Так и будет (те, что не погибнут, выйдут из войны сильно покореженными, но не шибко поумневшими – доведут свои народы до следующей, еще более истребительной). Будет не по воле Ленина – этот «великий практик» придет на готовенькое, созданное общими усилиями противоборствующих держав Европы и противоборствующих групп в России. Будет, потому что в пустоту канет речь Воротынцева перед Верховным, потому что затянется (и затянет Воротынцева) война, от которой никак не избавиться, потому что толчок расчеловечиванию уже дан и с каждым новым оборотом движение дьявольского колеса становится не медленнее, а быстрее, свирепей, неудержимей.

Ненавидя революцию или захлебно ею восторгаясь, имея о ней самые примитивные или весьма обстоятельные и детализированные представления, полагая ее великим торжеством России или ее тяжелейшей бедой, все мы с детства были убеждены: тогда началась новая эра. Началась.
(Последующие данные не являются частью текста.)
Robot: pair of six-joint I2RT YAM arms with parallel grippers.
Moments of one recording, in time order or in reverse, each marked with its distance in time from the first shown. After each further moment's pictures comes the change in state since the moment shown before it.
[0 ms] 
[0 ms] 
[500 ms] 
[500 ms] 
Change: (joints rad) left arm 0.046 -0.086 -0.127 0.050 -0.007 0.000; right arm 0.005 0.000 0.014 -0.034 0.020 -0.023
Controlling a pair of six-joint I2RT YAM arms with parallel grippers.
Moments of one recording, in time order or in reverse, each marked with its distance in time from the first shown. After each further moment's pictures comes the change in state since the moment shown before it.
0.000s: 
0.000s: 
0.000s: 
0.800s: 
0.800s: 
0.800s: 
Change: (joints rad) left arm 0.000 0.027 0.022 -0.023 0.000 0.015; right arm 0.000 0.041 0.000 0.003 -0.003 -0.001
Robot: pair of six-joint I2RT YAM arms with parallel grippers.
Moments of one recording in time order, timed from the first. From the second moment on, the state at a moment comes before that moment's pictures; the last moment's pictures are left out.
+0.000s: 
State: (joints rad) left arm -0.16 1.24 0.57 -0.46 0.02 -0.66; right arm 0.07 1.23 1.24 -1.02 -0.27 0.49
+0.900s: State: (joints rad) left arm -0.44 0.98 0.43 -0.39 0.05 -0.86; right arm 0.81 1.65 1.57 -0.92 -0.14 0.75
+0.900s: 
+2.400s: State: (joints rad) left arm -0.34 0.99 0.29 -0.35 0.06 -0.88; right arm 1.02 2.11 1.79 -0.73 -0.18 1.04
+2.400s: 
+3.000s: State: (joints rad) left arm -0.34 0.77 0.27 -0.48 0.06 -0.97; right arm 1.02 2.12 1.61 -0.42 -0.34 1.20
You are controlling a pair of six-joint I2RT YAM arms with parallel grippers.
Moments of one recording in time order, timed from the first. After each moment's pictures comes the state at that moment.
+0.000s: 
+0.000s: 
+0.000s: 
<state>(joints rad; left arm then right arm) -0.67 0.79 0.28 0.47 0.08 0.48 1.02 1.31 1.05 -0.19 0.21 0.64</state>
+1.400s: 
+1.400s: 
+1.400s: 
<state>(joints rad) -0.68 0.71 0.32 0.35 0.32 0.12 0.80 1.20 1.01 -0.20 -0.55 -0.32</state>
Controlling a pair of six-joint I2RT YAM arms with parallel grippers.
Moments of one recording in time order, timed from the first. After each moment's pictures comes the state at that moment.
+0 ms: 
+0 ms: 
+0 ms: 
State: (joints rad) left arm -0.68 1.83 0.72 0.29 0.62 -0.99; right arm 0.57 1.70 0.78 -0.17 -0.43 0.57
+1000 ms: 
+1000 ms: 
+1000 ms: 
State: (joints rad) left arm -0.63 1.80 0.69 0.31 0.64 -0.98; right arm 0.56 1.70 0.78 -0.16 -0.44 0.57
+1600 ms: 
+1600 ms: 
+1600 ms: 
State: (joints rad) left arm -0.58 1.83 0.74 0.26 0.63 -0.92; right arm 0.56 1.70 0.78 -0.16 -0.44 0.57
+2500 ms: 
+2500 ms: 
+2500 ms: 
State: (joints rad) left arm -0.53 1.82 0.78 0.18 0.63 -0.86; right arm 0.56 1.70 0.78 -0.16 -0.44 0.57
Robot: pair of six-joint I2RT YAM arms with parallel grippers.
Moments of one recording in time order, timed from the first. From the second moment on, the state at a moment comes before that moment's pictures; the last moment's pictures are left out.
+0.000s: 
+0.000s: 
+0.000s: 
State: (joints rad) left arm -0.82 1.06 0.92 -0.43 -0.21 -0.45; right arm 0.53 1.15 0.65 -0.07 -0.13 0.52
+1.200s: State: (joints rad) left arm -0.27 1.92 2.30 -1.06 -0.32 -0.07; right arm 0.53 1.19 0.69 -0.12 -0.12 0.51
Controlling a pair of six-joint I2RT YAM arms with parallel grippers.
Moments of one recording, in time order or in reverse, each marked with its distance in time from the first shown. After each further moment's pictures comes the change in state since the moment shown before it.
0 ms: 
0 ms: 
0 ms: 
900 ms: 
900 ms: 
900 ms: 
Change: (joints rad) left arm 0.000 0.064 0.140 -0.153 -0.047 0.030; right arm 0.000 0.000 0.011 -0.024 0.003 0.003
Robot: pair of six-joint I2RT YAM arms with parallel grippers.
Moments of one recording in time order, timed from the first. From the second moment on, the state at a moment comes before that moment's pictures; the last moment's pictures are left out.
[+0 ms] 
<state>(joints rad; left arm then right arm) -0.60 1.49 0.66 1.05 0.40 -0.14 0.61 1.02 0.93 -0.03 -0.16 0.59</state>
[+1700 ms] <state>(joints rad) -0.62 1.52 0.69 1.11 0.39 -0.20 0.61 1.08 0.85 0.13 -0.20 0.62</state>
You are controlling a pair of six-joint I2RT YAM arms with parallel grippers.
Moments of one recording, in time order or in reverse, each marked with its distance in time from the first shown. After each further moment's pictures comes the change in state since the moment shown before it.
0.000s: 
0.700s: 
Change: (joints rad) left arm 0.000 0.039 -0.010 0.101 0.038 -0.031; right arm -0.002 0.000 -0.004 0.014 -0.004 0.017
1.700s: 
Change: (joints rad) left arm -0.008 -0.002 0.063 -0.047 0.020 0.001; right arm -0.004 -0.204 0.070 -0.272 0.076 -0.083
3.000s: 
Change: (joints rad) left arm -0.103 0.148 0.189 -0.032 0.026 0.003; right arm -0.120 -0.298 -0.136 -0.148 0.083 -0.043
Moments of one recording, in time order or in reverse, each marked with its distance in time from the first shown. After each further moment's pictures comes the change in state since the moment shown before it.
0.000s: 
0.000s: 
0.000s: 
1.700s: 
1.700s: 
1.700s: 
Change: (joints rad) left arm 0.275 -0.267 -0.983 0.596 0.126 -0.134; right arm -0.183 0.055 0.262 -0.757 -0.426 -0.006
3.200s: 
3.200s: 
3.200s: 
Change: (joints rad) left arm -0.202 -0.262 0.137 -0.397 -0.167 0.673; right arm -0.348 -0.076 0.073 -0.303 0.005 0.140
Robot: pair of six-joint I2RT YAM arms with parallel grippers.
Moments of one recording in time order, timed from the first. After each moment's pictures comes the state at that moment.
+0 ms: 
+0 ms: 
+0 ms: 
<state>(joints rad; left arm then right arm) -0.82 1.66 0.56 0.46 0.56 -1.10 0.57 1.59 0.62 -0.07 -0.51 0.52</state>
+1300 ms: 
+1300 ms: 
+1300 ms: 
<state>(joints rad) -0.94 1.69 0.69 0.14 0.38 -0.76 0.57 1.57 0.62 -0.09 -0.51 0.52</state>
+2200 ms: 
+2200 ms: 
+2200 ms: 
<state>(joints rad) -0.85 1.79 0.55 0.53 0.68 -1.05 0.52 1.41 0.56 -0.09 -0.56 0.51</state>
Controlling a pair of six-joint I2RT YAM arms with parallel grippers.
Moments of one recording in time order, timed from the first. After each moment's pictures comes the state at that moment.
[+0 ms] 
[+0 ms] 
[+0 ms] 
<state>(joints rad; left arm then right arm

Но не в Октябре-Ноябре Семнадцатого (этим – Седьмым – Узлом по замыслу Солженицына открывается действие третье – «Переворот»), а в Августе Четырнадцатого, где поднимается занавес «повествованья в отмеренных сроках»: действие первое – «Революция». Она уже пришла.[27]

Глава IIЗемной удел: «Октябрь шестнадцатого»

Из четырех Узлов «Красного Колеса» «Октябрь Шестнадцатого» более всех близок тому литературному жанру, что обычно именуется «романом». Во избежание недоразумений оговорюсь: речь идет не о той или иной литературоведческой концепции, в рамках каждой из которых термин получает свое толкование, и не о солженицынской «поэтике жанра», согласно которой «повесть – это то, что чаще всего у нас гонятся назвать романом: где несколько сюжетных линий и даже почти обязательная протяжённость во времени. А роман (мерзкое слово! нельзя ли иначе?) отличается от повести не столько объёмом, и не столько протяжённостью во времени (ему даже пристала сжатость и динамичность), сколько захватом множества судеб, горизонтом огляда и вертикалью мысли».